Am letzten Mittwoch konnte in den Zeitungen nachgelesen werden, dass wir in Deutschland irgendwie reich sein müssen – schließlich seien unser aller Geldvermögen erneut angewachsen: Die Bundesbank verkündete die gespenstische Zahl von knapp fünf Billionen Euro, die in deutschen Privathaushalten in Form von Geld, Wertpapieren und Versicherungsansprüchen schlummerten. Für die Bundesbank ist das nur eine Zahl, die sie jährlich veröffentlichen muss. Doch für die Öffentlichkeit soll diese Zahl in der Presse untermauern, wie gut es ‚uns‘ doch geht, dass wir keinen Grund zu jammern hätten, dass es sich unter den gegenwärtigen Gesellschafts- und Wirtschaftsverhältnissen beinah „zu gut“ leben würde. Doch was bedeuten diese ominösen fünf Billionen Euro eigentlich?
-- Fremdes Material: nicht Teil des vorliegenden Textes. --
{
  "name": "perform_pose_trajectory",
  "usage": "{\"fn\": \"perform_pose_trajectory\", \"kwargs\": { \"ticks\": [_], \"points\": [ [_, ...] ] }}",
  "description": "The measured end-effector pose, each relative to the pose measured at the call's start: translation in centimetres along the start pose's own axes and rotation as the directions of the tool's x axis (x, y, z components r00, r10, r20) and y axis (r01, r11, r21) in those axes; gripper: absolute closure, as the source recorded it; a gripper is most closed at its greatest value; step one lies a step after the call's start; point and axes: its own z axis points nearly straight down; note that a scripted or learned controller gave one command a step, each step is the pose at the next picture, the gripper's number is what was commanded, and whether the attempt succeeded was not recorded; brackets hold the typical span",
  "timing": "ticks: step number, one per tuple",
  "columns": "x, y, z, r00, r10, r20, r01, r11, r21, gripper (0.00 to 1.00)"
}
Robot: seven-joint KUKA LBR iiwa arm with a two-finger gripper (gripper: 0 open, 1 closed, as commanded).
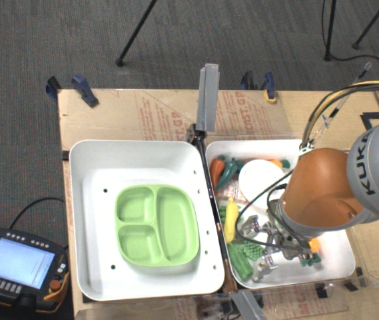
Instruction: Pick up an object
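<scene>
The grey arm with the orange band [319, 189] is reaching in from the right and is hanging low over the right bin [341, 262]. Its gripper [276, 245] is sitting above the front part of this bin, among cables and metal parts, and how wide it is standing I cannot tell, because the wrist is covering much of it; nothing can be made out in its hold. The objects are lying together in the right bin: a yellow piece shaped like a banana [230, 220] is resting near the bin's left wall, a green ridged piece [242, 255] is lying just in front of it, a white round plate [259, 177] is sitting toward the back, and small orange and green toy vegetables [224, 170] are crowding the back left corner. In the left bin [89, 179] a light green divided tray [156, 226] is lying flat near the middle. Both bins are standing side by side on the counter [129, 115], which is covered with brown cardboard. A black teach pendant with a bright screen [19, 265] is lying on the floor at the lower left.
</scene>
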Motion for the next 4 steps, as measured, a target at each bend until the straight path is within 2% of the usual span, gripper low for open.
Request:
{"fn": "perform_pose_trajectory", "kwargs": {
  "ticks": [1,2,3,4],
  "points": [
    [-0.1,-0.1,-1.1,1.0,-0.003,0.003,0.003,1.0,0.002,1.0],
    [-0.6,-0.1,-1.4,1.0,-0.004,0.018,0.003,1.0,0.005,0.0],
    [-3.7,-0.7,-0.7,0.999,-0.036,0.007,0.036,0.999,0.002,0.0],
    [-10.0,-4.2,0.0,0.999,0.046,0.001,-0.046,0.999,-0.001,0.0]
  ]
}}
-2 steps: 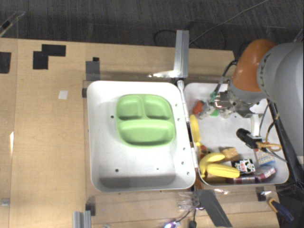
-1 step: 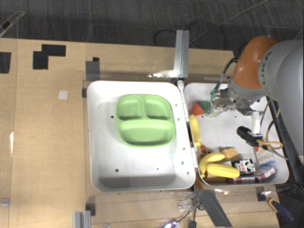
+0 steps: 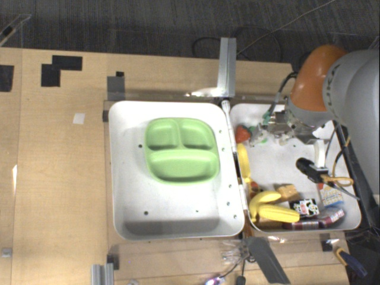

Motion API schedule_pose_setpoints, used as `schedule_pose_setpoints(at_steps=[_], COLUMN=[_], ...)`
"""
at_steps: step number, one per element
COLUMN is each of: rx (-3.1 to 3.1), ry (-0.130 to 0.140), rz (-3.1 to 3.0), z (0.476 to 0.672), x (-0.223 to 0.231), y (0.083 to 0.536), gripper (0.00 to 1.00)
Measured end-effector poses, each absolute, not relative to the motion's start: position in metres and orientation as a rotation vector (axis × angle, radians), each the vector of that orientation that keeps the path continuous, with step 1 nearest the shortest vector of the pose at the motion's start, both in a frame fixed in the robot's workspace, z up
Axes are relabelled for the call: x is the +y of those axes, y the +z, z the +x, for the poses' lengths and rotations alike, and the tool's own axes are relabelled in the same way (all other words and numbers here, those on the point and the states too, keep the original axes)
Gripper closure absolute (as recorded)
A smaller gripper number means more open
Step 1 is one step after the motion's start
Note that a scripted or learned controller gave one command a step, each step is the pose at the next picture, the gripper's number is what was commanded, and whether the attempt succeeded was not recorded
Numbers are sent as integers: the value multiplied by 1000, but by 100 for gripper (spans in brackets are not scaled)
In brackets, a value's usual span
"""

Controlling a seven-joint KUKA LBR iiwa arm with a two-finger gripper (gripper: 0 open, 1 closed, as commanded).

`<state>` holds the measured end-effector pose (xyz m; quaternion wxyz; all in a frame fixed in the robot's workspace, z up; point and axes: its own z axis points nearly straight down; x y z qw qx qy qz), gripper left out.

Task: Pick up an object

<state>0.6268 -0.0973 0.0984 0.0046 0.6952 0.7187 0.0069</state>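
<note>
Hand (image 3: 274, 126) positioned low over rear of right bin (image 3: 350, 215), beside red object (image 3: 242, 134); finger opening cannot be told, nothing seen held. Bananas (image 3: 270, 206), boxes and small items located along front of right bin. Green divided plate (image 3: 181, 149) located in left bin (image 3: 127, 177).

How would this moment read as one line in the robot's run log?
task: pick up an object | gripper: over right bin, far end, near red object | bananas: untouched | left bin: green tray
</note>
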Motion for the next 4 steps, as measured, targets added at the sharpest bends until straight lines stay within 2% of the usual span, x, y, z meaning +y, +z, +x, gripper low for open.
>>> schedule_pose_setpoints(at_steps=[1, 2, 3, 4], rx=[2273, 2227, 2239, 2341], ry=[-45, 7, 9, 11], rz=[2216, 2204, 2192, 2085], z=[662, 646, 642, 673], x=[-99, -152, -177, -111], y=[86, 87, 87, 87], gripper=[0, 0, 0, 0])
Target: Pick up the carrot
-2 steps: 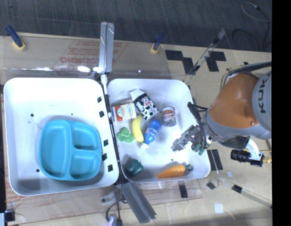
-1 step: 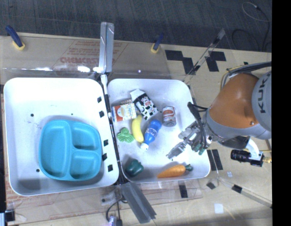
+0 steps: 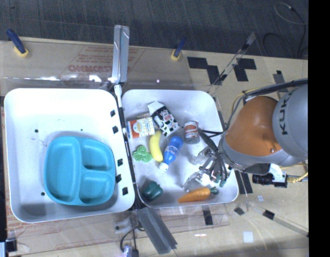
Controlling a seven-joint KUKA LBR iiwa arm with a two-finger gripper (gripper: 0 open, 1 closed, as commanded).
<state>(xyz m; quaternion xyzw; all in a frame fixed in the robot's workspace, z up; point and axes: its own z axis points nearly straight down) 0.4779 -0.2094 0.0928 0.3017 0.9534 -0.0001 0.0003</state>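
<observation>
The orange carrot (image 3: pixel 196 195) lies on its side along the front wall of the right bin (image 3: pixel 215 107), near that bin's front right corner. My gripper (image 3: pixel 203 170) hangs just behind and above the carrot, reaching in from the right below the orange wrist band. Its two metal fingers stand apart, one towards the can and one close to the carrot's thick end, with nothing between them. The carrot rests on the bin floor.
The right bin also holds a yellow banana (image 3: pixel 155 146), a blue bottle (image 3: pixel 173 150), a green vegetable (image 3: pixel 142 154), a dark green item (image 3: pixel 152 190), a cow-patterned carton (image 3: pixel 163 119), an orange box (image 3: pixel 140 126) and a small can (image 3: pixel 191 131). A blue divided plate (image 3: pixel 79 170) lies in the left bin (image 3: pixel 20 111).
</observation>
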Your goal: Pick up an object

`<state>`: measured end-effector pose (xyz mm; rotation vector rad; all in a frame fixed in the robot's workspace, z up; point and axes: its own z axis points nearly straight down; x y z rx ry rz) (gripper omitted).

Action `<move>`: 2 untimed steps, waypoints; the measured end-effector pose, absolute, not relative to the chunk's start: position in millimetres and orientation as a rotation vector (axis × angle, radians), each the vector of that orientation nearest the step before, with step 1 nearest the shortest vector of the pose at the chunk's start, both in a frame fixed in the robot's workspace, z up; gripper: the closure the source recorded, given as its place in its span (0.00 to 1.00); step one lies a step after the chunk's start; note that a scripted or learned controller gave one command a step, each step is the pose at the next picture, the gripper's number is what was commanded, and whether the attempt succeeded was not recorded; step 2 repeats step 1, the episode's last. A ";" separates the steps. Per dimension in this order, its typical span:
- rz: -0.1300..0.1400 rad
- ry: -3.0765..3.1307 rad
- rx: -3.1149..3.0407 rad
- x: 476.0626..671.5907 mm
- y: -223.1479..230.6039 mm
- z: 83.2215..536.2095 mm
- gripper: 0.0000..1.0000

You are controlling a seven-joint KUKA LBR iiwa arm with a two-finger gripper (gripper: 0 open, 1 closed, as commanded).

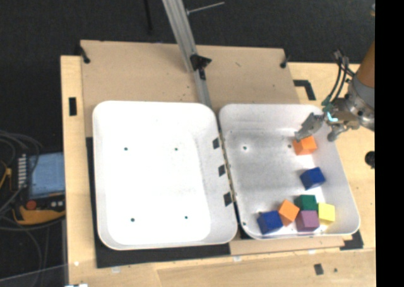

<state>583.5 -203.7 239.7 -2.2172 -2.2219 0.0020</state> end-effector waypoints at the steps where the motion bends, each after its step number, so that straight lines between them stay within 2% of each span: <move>1: -0.001 -2.227 -2.219 584.4 -203.8 242.5 0.00; 2: -0.001 -2.227 -2.219 584.4 -203.8 242.5 0.00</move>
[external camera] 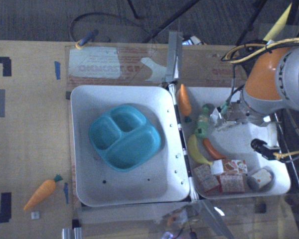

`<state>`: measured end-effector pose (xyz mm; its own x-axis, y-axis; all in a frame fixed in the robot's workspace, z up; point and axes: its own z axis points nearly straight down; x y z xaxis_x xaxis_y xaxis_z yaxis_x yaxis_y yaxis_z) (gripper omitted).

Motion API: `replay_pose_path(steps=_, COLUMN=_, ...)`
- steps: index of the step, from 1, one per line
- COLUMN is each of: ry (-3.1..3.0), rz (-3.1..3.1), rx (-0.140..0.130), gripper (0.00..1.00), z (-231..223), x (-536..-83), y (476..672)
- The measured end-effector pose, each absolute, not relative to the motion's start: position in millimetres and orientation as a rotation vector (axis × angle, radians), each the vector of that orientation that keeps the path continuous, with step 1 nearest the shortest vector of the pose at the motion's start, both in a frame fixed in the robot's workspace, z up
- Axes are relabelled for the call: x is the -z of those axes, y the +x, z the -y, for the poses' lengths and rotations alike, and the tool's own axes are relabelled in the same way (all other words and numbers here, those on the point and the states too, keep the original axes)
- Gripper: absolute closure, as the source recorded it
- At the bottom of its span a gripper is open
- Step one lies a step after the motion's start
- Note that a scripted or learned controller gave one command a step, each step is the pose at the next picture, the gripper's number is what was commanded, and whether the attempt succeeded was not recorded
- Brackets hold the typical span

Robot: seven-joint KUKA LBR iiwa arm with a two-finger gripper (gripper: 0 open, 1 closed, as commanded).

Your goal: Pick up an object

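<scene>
Camera view shows two white bins: the left bin (84, 183) holds one blue divided plate (124, 137); the right bin (284, 180) holds one banana (197, 152), two carrots (184, 99), several small cartons (223, 176). A third carrot (40, 193) lies on the bench. The pincer (220, 118) hangs near a green bottle (204, 118); its spread I cannot tell.

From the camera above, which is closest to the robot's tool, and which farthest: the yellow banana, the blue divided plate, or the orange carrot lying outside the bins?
1. Yellow banana, in the right bin, just below-left of the tool.
2. Blue divided plate, in the left bin.
3. Orange carrot, on the bench at far left, outside the bins.
</scene>
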<state>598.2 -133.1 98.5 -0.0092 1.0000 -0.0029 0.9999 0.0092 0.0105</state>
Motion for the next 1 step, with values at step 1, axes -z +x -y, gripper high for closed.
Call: replay_pose_path(steps=1, ry=2.55, rz=-1.833, rx=0.0, gripper=1.0, z=54.0, x=-220.2, y=604.2)
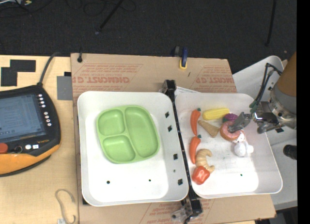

Wenn wir diesen Betrag durch die mutmaßliche Bevölkerungszahl in der Bundesrepublik teilen, ergibt sich, dass Jede und Jeder in Deutschland durchschnittlich etwas über 60.000 Euro an Geldwerten sein Eigen nennen kann, zum Beispiel jeweils gute 20.000 Euro auf dem Konto, in Aktien und über die Lebensversicherung. Aber was haben diese Werte mit den wirklichen Lebensverhältnissen in Deutschland zu tun? Ist es wirklich die Breite der Bevölkerung, die es sich leisten kann, mal eben eine Eigentumswohnung einfach „beiseite“ zu legen? Unter meinen Bekannten und auch in der engsten Familie fällt mir niemand ein, der über solche Beträge verfügen würde, im Gegenteil. Und auch ich selbst (wenn auch noch Student) spiele mit meiner Sammlung von zwei Dutzend Silbermünzen und einem Anteil bei der Wohngenossenschaft in einer anderen Klasse ‒ „außer Konkurrenz“
Was die Bundesbank nicht sagen muss, hat die Presse, die komplexe Sachverhalte für die Leserschaft verständlich und zugänglich machen soll, einfach eiskalt verschwiegen – nämlich, wem dieses viele Geld eigentlich gehört: Es ist nicht die Mehrheit der Leserschaft dieses Blogs, sondern vielmehr eine dünne Schicht von wirtschaftlich Bemächtigten, die in den gegenwärtigen Verhältnissen Kontakte, Erbe oder Glück gehabt haben. Zur Wahrheit gehört, dass in Deutschland fast zwei Drittel der Vermögen in den Händen des reichsten Zehntels liegt, während gut die Hälfte der Bundesbürger so gut wie überhaupt nichts und das ärmste Zehntel sogar noch weniger als nichts besitzt. Es ist die gleiche Wahrheit, die die Bundesregierung in ihrem letzten Armutsbericht auf den letzten Seiten versteckt hat ‒ denn diese Wahrheit ist vielmehr ein Armutsbericht für die Menschen, die diese Zustände durch mörderische Politik unterstützen oder sie zumindest nicht aktiv bekämpfen.
So geht es in dieser Statistik nicht um die Menschen, die in diesem Land leben, sondern um eine anonyme Masse von Staatsbürgern, von der man nur in Durchschnitten rechnen möchte. Vor allem schützt diese Weise des Schönredens eine herrschende Klasse von Reichen – indem sie den Durchschnitt nach oben verzerren, steht ihre Ideologie selbst als das Erfolgsrezept Deutschlands da. Wer wirklich etwas über die Gründe der „Konjunkturflaute“ in Deutschland (und auch im restlichen Europa und auf der gesamten Welt) erfahren will, sollte seine Untersuchungen differenzierter anstellen und die Ideologie lieber zuhause lassen. Was also eine solche abstrakte Zahl in den Nachrichten der für die breite Bevölkerung bestimmten Tageszeitungen zu suchen hat, bleibt ein Rätsel: Sie hat keinen Neuigkeitswert, ist für den Großteil der Leserschaft uninteressant und wenn überhaupt für die Fiskalpolitik relevant. Über das Leben der Menschen in Deutschland sagt sie nicht das Geringste.